Replies are listed 'Best First'.
Re: Comparing two hashes-help by toolic (Bishop) on Aug 20, 2010 at 13:39 UTC
I'll admit that your question is not very clear to me, but I think I see a problem with your hashes. Inside your while loop, you keep assigning just a single key/value pair to your hash (clobbering any old keys), whereas you probably want to keep adding keys to your hash: `%genotype=($1=>$2,);` [download] print out your hash after your while loop to see what I mean (using Data::Dumper): `use Data::Dumper; print Dumper(\%genotype);` [download] Maybe you want something like this: `$genotype{$1} = $2;` [download] Since you are new to Perl, maybe the Basic debugging checklist will come in handy. Tips # 1, 2, 4, 7 and 10 may apply here. If that is not your problem, you should include a very small sample of your input data.	[reply] [d/l] [select]
Re: Comparing two hashes-help by kennethk (Abbot) on Aug 20, 2010 at 13:59 UTC
In addition to what toolic says above, I'd point out you have a second instance of the bug he points out from line 17 on line 37 (`%ref = ($1=>$2,);` instead of `$ref{$1} = $2;`). You also have a lot of nested loops - For each line in `REF` you cycle over all keys in `%ref`. This algorithm will result in a large number of identical lines in your output file. I cannot really judge whether this is appropriate, though, since I have a little difficulty following your description. To make it more clear, post an example of input and expected output (wrapped in `<code>` tags to maintain format). An example is worth 1,000 words.

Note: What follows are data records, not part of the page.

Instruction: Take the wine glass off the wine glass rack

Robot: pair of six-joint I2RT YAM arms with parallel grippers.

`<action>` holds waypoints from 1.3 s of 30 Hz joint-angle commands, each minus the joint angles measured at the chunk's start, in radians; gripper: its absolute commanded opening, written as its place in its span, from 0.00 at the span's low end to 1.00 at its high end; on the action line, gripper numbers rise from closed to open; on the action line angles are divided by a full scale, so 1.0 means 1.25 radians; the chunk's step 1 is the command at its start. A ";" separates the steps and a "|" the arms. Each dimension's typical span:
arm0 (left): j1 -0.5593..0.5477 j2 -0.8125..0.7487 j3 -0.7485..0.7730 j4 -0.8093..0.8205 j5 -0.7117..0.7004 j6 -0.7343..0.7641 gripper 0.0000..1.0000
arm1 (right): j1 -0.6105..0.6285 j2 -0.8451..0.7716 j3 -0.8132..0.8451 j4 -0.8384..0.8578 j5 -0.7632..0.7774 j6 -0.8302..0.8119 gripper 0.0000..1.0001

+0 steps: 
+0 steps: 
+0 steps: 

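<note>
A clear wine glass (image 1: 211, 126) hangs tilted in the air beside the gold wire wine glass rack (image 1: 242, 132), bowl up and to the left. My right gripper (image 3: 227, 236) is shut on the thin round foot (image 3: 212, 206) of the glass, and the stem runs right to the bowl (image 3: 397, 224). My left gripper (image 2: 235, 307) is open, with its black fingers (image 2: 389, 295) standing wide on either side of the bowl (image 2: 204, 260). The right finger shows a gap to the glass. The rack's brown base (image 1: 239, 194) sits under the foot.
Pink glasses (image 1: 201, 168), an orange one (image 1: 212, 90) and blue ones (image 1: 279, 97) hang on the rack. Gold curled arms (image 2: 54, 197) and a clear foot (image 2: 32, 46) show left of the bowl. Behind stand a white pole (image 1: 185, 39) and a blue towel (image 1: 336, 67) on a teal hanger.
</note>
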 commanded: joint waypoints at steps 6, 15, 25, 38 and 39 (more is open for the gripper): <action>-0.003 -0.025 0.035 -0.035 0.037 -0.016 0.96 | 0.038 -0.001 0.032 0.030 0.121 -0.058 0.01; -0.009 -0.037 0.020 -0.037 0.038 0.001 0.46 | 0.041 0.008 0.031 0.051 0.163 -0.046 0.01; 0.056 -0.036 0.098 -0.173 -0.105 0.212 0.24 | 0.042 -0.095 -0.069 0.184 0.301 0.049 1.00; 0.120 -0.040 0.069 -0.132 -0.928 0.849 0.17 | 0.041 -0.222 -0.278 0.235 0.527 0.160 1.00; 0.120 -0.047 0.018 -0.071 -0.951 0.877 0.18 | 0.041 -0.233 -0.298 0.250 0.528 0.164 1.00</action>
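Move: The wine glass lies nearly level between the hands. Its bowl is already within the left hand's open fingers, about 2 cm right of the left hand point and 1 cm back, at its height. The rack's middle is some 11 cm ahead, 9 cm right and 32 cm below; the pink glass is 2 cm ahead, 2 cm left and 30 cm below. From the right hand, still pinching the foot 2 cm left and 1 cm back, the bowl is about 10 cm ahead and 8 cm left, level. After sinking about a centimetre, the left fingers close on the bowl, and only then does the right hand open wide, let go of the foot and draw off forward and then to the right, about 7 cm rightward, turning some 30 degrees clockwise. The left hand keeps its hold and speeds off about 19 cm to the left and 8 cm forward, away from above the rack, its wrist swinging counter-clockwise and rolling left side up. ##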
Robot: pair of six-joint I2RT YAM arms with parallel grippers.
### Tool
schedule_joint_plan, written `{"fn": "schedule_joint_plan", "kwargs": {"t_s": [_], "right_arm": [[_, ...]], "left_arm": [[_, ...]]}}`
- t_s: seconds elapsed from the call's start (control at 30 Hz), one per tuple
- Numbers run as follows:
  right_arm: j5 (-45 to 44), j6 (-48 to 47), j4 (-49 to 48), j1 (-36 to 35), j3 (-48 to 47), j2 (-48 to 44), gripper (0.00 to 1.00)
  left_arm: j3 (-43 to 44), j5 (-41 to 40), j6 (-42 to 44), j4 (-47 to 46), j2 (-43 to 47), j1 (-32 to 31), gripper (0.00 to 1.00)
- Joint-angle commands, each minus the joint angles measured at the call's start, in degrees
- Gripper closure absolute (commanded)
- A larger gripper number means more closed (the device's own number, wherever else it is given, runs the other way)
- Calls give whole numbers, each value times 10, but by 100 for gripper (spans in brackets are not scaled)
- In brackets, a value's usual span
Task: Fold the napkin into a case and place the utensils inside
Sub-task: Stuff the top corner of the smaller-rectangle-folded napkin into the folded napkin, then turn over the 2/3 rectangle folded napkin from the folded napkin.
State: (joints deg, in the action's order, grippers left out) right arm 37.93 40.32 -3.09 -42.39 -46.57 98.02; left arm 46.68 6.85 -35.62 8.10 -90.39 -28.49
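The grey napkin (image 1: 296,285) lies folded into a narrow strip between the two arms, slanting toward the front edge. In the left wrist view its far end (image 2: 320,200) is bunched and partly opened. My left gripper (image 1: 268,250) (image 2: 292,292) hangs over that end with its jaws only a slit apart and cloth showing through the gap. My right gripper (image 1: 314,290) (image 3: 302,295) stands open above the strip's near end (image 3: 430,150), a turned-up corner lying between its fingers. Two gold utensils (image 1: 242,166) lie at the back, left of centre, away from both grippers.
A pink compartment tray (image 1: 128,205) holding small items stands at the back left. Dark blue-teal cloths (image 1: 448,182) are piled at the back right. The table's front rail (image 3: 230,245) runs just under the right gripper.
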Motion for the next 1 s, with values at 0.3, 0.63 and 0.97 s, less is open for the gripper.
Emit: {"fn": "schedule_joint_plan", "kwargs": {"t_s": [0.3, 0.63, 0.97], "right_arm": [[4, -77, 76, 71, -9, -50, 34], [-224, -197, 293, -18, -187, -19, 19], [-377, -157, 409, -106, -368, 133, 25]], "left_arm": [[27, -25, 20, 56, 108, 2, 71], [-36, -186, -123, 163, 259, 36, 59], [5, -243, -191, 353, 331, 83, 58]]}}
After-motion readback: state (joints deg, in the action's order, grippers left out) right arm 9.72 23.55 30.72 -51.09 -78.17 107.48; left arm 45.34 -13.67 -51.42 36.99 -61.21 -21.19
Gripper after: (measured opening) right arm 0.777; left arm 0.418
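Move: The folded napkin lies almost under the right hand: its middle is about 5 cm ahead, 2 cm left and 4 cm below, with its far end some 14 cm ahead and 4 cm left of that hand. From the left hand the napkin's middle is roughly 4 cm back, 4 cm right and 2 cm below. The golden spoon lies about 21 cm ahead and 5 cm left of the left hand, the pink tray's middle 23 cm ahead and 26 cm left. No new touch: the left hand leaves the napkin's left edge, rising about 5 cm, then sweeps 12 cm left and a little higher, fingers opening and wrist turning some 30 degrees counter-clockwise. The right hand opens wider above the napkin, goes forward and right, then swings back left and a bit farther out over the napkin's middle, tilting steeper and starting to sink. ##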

See How do I post a question effectively?.	[reply] [d/l] [select]
Re: Comparing two hashes-help by MajingaZ (Beadle) on Aug 20, 2010 at 16:13 UTC
`my %genotype; while(<GENOTYPE>) { $genotype{$1} = $2 if (/(\d+)\t\w\t(\w)/); } while (<REF>) { next unless (/(\d+)\t(\w)/); print OUT (defined($genotype{$1}) and ($genotype ne '')) ? "$1\t$g +enotype{$1}\n" : "$1\t$2\n"; }` [download] Can't verify your regexes without sample data, given the files you dealing with I would have thought that the files might have been formatted the same. Your for loop when reading your ref file would make lots of extraneous entries. You are building your %ref hash and then every after every addition to it you dump out the entire contents, so your ref file would grow factorially! And unless you actually want that behavior, I see no reason here why you'd bother with the %ref at all. You appear to just want to update the genotypes located in the first file into your second file. So just put the positions and genotype of the first file into a hash. Then read the ref and see if a located position in the ref file has a value in the genotype hash, if yes then print that other wise print the ref values However you have not mentioned what you want if a position and genotype exists in your first file that is not in your reference. Perhaps that can never happen? Pending on your dataset size might just `for my $file (@files) {open (GENOTYPE, $file); blah blah}`	[reply] [d/l] [select]
Re: Comparing two hashes-help by locked_user sundialsvc4 (Abbot) on Aug 20, 2010 at 20:06 UTC
First of all, you should know that in this forum, you can be sure to be treated respectfully. No matter how “new to Perl” you might or might not be. This is a gathering-place of professionals. Second... I often find it useful to describe logic like this in terms of a finite-state machine (FSM). The idea here is actually a simple one, despite the obfuscatory-sounding name. It works like this: You say that the algorithm (“machine”) can be “in” one of several “states” based upon its recent history. (By definition, it always begins its life in some “initial” state.) The main program is just a loop. Each time through the loop, the program: Based on the current state, and whatever is presented to it at this time, it chooses the next state to be in. Then, it carries out some action appropriate to that new state. The program continues in this way until it reaches a “stop” state. So, to continue my extemporaneous-design exercise a bit farther, the algorithm could start in state `SKIPPING_FOR_IDENTICAL_VALUES` and, when it finds one, switch to `LOOKING_FOR_BLANK_IN_FILE_1`. It would continue until it finally reached a stop-state of `END_OF_BOTH_FILES_REACHED`. (I hope...) you get the idea from this barest of sketches, which by the way is not specific to Perl.